- [Exercise aim]:
Although the data below contains pictures, please reproduce only its words, exactly.

Start of Data block

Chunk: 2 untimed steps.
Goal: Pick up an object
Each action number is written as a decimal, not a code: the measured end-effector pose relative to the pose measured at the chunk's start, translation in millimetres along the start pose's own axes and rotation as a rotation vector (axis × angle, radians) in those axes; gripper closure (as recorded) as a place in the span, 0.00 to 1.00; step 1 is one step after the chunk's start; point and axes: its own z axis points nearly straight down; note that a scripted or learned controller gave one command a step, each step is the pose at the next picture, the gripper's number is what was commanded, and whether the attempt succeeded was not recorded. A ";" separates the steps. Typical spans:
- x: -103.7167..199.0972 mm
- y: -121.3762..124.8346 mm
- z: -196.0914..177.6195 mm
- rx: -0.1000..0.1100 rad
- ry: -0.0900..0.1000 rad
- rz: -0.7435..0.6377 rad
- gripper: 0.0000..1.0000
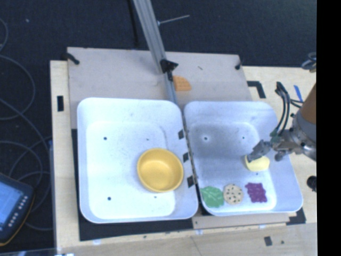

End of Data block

- [Reply]:
Chunk: 2 untimed steps.
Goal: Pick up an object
Each action number is written as a decimal, not a code: the measured end-effector pose relative to the pose measured at the chunk's start, translation in millimetres along the start pose's own axes and rotation as a rotation vector (axis × angle, radians) in those axes; gripper closure (as recorded) as a place in the span, 0.00 to 1.00; step 1 is one step after the chunk's start; point and axes: its own z axis points nearly straight down; note that a scripted or learned controller gave one command a step, each step is the pose at the next picture, the gripper's number is what was commanded, and whether the attempt succeeded was not recorded. A ";" separates the steps. Typical spans:
- x: -103.7167..199.0972 mm
- y: -121.3762..124.8346 mm
- z: -196.0914..177.6195 mm
- rx: -0.1000..0.1100 rad
- ry: -0.0900..0.1000 rad
- rz: -0.7435..0.6377 rad
- gripper: 0.0000..1.0000

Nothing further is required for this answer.